Some used-car dealerships, for example, have done little when taking over former gas stations or convenience stores other than filling the parking lots with cars for sale.
“There is a growing concern about the number of uses that are within the community and the effect those might have on the business corridors and adjacent neighborhoods,” Husband told the council at an Aug. 6 meeting.
The amendments would now require certain auto-related businesses seeking to expand or to open in a new location to obtain specific-use permits based on the property’s zoning category and whether an auto-related use was previously operating there.
“It’s not only on Division Street that we have a problem. The north-south corridors of Collins and Cooper are also riddled with automotive businesses,” Councilman Charlie Parker said. “If we have new ones, we would like to be part of the process.”
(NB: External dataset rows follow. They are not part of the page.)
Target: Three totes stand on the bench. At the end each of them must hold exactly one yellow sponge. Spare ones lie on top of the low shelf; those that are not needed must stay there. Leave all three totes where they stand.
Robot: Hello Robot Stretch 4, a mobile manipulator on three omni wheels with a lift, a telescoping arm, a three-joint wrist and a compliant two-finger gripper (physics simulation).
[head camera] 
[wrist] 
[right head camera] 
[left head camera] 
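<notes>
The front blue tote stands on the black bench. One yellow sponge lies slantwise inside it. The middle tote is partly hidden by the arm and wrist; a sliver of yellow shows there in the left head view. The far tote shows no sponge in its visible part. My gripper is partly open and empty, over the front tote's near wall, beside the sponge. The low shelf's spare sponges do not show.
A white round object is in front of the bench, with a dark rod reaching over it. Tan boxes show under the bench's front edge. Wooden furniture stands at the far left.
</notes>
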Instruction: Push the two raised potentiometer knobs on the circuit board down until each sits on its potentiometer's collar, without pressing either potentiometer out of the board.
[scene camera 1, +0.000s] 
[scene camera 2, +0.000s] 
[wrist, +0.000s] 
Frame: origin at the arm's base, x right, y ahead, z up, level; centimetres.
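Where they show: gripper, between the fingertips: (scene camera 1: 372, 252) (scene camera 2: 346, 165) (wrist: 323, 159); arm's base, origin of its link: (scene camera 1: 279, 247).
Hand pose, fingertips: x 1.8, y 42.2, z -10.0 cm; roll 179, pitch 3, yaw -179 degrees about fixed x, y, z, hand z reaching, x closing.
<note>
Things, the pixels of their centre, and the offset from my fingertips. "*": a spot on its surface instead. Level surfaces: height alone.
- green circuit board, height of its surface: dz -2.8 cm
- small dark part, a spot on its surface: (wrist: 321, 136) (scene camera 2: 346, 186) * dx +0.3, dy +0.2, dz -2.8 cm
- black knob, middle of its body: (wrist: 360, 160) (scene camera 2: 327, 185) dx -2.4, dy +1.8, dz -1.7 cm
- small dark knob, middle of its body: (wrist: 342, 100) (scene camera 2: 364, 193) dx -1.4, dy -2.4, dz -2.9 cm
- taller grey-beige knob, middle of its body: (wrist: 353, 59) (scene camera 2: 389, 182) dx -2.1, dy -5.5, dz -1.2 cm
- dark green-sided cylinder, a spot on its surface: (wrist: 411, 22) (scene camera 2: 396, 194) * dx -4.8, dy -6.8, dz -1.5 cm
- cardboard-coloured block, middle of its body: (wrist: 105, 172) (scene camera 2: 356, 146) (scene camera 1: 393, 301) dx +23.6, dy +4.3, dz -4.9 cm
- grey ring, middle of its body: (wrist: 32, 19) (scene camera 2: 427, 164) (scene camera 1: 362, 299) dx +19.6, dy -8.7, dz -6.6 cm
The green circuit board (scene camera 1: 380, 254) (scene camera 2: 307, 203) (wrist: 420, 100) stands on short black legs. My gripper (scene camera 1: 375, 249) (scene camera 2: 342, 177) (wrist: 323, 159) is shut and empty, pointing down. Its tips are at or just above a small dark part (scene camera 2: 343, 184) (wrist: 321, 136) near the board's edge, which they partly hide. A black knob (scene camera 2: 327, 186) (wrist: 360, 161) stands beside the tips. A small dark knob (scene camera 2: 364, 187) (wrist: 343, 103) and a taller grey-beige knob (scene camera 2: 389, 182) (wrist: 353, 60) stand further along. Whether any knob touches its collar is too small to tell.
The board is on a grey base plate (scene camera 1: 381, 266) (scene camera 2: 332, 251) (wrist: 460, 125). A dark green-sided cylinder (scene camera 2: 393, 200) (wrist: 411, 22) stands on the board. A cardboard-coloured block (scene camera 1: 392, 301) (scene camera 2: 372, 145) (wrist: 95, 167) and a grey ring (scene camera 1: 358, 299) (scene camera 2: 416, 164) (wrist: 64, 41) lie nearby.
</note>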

The proposed amendments would require all future used-car lots to obtain a specific-use permit no matter how their property is zoned. That process, which includes a review by the Planning and Zoning Commission and the council, can take nine to 10 weeks compared with the typical 24-hour to three-week review by city staff.
“By requiring a specific-use permit for those individual uses, it gives the council the ability to consider those case by case for those locations and the ability to place some modest standards on the property to have some incremental improvements over time,” Husband said.
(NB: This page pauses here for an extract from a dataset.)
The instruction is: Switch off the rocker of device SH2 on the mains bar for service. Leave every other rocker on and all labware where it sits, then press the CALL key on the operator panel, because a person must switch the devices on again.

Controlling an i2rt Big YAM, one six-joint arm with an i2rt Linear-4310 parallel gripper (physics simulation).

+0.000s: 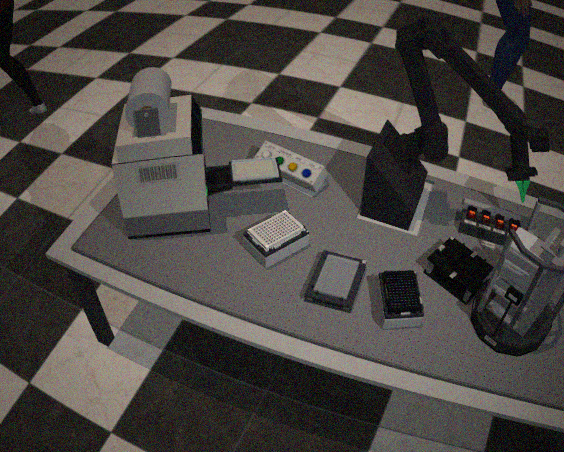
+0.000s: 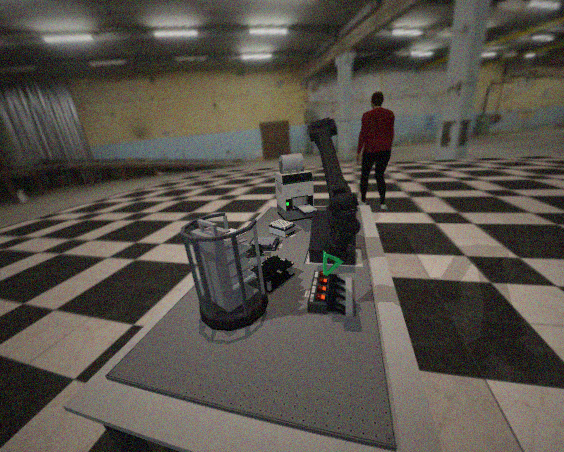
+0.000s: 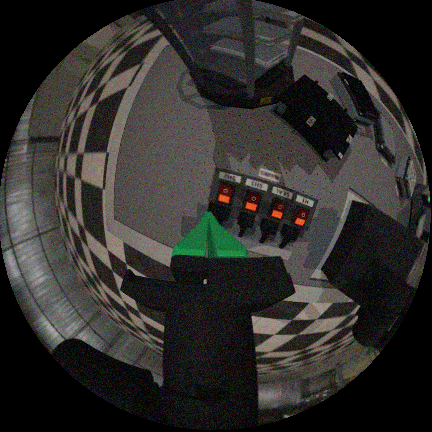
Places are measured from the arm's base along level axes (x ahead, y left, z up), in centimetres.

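Pixels of known places: gripper, between the fingertips: [image 1: 522, 202] [image 2: 325, 275] [image 3: 207, 215]; arm's base, origin of its link: [image 1: 398, 152] [image 3: 379, 282].
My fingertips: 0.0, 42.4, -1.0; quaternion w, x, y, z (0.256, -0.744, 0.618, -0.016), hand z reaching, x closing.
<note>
For each thing: its top centre in the pictures, then the offset to it from my fingertips, as dx, dy, dz. "*": a spot on its surface instead.
- SH2 rocker, centre of its top: [image 3: 224, 194] [image 1: 514, 226] [image 2: 320, 295] +1.7, +0.0, -8.7
- SH1, centre of its top: [image 3: 252, 201] +2.2, -5.0, -8.7
- SEAL, centre of its top: [image 3: 278, 210] +2.7, -10.0, -8.7
- H1, centre of its top: [image 3: 302, 217] +3.2, -14.9, -8.7
- operator panel, a spot on its surface: [image 1: 320, 182] * +11.3, -62.5, -10.9
- black nest block, centre of its top: [image 3: 328, 107] [image 1: 463, 258] [image 2: 270, 263] +25.6, -13.3, -6.4
- white plate, centre of its top: [image 1: 276, 228] [image 2: 281, 222] +38.4, -63.0, -7.0
- grey-topped tray, centre of its top: [image 1: 337, 275] [image 2: 263, 240] +42.9, -43.2, -10.5
- black rack, centre of its top: [image 1: 402, 289] [image 2: 248, 248] +42.7, -25.6, -7.0
- large device, a spot on its surface: [image 1: 165, 195] * +48.6, -91.0, +0.9
The mains bar [image 1: 479, 232] [image 2: 313, 306] [image 3: 238, 194] carries a row of rockers. The SH2 rocker [image 1: 514, 225] [image 2: 320, 297] [image 3: 224, 194] is at the end farthest from the arm's base. SH1 [image 3: 252, 201], SEAL [image 3: 277, 210] and H1 [image 3: 301, 217] follow toward the base. All show a lit orange half, the same way round. My gripper [image 1: 523, 199] [image 2: 326, 273] [image 3: 207, 215] is shut and empty, with its green tips above the bar's cable side near the SH2 end, apart from the rockers. The operator panel [image 1: 320, 182] has green, yellow and blue keys; its lettering is unreadable.
A caged plate hotel [image 1: 518, 345] [image 2: 232, 320] stands beside the bar. A black nest block [image 1: 457, 267] [image 3: 320, 120] lies near it. A white plate [image 1: 277, 231], a grey-topped tray [image 1: 338, 276] and a black rack [image 1: 401, 293] sit along the table, with a large device [image 1: 165, 195] at the far end.
</note>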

New car dealerships would not be required to obtain specific-use permits.
Other changes include prohibiting carwashes and auto service locations, such as tire and oil change shops, from opening in areas zoned for community services, which are primarily retail-oriented, Husband said.
Minor-repair garages and carwashes would need permits to open in the city’s business zoning districts, and auto services and minor- and major-repair garages would need special permits to open in light industrial zoning areas.
Most auto-related businesses would still be allowed to operate in areas zoned for industrial manufacturing by regular permit.
The amendments don’t prevent new automotive businesses to open in the city but they do give the council the chance to request site improvements, Parker said.
“They can go out and do whatever they want to do right now. We are saying: ‘No, you can’t do that. We are saying you have to present us with a plan,’” Parker said.
The Planning and Zoning Commission unanimously recommended approval of the amendments in September.
These standards would also apply to the city’s special overlay zoning districts, including downtown, the entertainment district and the Lamar-Collins area, Husband said.